Please repeat the listing in its entirety, without any alteration.

MATERIALS PROVIDED START

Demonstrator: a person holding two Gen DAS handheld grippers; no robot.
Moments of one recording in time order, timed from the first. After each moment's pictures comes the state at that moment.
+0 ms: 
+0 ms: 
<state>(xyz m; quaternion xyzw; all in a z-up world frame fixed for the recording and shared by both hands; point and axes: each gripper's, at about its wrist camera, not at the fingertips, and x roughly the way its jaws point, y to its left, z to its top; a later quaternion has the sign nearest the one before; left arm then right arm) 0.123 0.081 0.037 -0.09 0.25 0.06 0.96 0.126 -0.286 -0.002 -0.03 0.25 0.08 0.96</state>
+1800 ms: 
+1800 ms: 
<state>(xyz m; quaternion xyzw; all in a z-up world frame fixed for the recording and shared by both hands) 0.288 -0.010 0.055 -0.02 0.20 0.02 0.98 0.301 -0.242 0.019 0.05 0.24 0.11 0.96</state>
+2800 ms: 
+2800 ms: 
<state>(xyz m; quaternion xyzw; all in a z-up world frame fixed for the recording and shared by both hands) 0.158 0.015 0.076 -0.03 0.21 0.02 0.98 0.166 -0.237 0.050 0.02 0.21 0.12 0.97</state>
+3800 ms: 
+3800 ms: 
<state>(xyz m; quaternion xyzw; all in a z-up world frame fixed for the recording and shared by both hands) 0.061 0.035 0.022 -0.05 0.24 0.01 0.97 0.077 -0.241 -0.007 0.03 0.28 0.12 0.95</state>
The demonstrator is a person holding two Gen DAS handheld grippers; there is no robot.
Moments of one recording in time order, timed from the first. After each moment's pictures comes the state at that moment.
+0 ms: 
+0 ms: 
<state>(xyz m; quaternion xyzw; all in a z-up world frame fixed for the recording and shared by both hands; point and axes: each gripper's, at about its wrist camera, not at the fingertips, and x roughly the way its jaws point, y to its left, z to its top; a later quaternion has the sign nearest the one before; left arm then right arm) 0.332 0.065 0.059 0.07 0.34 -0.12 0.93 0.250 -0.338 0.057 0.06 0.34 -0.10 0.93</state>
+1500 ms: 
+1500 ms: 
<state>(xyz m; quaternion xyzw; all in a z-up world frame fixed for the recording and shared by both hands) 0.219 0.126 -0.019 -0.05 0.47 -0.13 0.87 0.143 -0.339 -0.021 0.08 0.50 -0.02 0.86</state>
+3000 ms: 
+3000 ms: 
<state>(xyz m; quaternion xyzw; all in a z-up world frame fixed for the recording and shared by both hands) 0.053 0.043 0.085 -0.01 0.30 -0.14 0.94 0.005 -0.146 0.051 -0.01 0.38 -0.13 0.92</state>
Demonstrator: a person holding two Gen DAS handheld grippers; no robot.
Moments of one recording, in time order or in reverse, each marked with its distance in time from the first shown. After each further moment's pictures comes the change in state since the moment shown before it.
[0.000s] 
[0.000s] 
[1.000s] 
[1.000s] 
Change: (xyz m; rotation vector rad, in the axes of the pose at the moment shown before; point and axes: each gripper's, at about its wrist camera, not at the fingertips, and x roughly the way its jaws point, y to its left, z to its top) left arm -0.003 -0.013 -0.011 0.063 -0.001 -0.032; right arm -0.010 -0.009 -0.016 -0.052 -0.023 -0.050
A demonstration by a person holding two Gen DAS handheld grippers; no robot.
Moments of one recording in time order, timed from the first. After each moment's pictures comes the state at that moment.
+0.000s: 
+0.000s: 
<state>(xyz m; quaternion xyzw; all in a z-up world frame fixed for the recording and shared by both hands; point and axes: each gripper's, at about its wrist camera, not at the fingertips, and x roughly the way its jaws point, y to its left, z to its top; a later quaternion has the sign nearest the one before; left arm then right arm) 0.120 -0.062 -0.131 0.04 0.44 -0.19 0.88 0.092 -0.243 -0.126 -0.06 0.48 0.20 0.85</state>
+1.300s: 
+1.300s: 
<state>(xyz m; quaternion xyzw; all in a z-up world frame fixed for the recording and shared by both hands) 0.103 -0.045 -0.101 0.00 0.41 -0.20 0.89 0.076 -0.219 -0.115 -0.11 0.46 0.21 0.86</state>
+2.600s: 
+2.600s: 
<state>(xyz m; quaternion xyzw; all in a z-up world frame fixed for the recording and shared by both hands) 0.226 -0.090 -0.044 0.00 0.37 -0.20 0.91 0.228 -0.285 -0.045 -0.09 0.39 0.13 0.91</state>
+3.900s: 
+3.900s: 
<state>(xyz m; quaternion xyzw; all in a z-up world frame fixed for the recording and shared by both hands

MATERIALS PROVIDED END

■ ANSWER TO THIS EXERCISE ■
Demonstrator: a person holding two Gen DAS handheld grippers; no robot.
Moments of one recording in time order, timed from the first. After each moment's pictures comes the state at that moment.
+0 ms: 
+0 ms: 
<state>(xyz m; quaternion xyzw; all in a z-up world frame fixed for the recording and shared by both hands; point and axes: each gripper's, at about its wrist camera, not at the fingertips, and x roughly the way its jaws point, y to its left, z to its top; a later quaternion has the sign nearest the one before; left arm then right arm) 0.123 0.081 0.037 -0.09 0.25 0.06 0.96 0.126 -0.286 -0.002 -0.03 0.25 0.08 0.96</state>
+1800 ms: 
+1800 ms: 
<state>(xyz m; quaternion xyzw; all in a z-up world frame fixed for the recording and shared by both hands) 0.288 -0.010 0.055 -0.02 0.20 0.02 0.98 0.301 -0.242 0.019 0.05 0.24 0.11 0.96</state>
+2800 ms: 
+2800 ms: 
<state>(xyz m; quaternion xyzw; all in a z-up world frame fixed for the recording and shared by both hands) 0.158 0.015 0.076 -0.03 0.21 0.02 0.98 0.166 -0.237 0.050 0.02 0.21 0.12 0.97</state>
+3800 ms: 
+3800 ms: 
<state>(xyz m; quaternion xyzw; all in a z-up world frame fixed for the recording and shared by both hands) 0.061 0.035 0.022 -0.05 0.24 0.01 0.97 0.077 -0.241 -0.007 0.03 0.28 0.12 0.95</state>
The demonstrator is a person holding two Gen DAS handheld grippers; there is no robot.
Moments of one recording in time order, timed from the first. After each moment's pictures comes the state at that moment.
+0 ms: 
+0 ms: 
<state>(xyz m; quaternion xyzw; all in a z-up world frame fixed for the recording and shared by both hands; point and axes: each gripper's, at about its wrist camera, not at the fingertips, and x roughly the way its jaws point, y to its left, z to its top; a later quaternion has the sign nearest the one before; left arm then right arm) 0.332 0.065 0.059 0.07 0.34 -0.12 0.93 0.250 -0.338 0.057 0.06 0.34 -0.10 0.93</state>
+1500 ms: 
+1500 ms: 
<state>(xyz m; quaternion xyzw; all in a z-up world frame fixed for the recording and shared by both hands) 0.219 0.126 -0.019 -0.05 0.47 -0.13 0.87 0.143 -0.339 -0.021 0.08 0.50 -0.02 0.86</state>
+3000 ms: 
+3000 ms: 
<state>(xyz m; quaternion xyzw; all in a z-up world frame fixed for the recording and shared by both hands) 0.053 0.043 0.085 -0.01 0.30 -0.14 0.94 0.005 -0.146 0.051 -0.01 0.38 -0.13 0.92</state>
Demonstrator: a person holding two Gen DAS handheld grippers; no robot.
Moments of one recording, in time order or in reverse, each marked with its distance in time from the first shown. After each further moment's pictures comes the change in state since the moment shown before it.
[0.000s] 
[0.000s] 
[1.000s] 
[1.000s] 
Change: (xyz m; rotation vector rad, in the axes of the pose at the moment shown before; point and axes: each gripper's, at about its wrist camera, not at the fingertips, and x roughly the way its jaws point, y to its left, z to its top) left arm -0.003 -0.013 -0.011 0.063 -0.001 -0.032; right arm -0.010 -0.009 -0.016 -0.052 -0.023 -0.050
A demonstration by a person holding two Gen DAS handheld grippers; no robot.
Moments of one recording in time order, timed from the first. After each moment's pictures comes the state at that moment.
+0.000s: 
+0.000s: 
<state>(xyz m; quaternion xyzw; all in a z-up world frame fixed for the recording and shared by both hands; point and axes: each gripper's, at about its wrist camera, not at the fingertips, and x roughly the way its jaws point, y to its left, z to its top; a later quaternion has the sign nearest the one before; left arm then right arm) 0.120 -0.062 -0.131 0.04 0.44 -0.19 0.88 0.092 -0.243 -0.126 -0.06 0.48 0.20 0.85</state>
+1.300s: 
+1.300s: 
<state>(xyz m; quaternion xyzw; all in a z-up world frame fixed for the recording and shared by both hands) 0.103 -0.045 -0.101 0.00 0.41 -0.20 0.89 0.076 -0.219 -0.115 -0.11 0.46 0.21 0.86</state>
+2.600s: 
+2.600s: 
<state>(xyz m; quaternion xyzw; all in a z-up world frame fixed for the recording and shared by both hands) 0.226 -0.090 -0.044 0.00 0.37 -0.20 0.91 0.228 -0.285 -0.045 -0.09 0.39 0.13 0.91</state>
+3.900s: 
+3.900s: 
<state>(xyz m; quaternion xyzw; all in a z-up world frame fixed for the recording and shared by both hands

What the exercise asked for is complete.